(The task): Nothing but the lines from the one with "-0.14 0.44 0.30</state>" through the final line of the listing should appear in the answer, each copied exactly.

(The data):
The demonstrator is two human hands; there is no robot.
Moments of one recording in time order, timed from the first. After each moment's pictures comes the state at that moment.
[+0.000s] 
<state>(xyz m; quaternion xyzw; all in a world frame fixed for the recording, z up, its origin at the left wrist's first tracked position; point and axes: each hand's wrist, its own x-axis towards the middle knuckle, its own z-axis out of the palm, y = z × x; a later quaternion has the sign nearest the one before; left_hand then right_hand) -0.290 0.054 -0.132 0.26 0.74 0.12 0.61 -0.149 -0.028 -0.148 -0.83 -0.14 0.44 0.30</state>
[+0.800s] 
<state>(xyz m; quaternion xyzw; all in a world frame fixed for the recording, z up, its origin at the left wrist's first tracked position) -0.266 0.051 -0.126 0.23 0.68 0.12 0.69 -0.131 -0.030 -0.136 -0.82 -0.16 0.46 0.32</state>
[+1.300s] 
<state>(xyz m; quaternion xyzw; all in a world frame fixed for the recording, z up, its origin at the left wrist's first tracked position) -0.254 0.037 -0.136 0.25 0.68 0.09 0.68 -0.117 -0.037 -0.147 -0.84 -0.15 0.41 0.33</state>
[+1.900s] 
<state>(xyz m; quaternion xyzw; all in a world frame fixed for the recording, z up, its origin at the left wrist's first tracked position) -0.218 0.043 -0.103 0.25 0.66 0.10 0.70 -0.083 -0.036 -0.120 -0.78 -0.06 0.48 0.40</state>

(Result of the task):
<state>(xyz m; quaternion xyzw; all in a world frame fixed for the recording, z up, its origin at the left wrist's first tracked position; point and axes: each hand's wrist, its own x-axis towards the middle knuckle, its own z-axis out of the palm, y = z × x; a later quaternion has the sign nearest the one before; left_hand then right_hand) -0.290 0.054 -0.132 0.26 0.74 0.12 0.61 -0.149 -0.028 -0.148 -0.83 -0.14 0.44 0.30</state>
[+0.800s] 
<state>(xyz m; quaternion xyzw; all in a world frame fixed for the recording, z up, its origin at the left wrist's first tracked position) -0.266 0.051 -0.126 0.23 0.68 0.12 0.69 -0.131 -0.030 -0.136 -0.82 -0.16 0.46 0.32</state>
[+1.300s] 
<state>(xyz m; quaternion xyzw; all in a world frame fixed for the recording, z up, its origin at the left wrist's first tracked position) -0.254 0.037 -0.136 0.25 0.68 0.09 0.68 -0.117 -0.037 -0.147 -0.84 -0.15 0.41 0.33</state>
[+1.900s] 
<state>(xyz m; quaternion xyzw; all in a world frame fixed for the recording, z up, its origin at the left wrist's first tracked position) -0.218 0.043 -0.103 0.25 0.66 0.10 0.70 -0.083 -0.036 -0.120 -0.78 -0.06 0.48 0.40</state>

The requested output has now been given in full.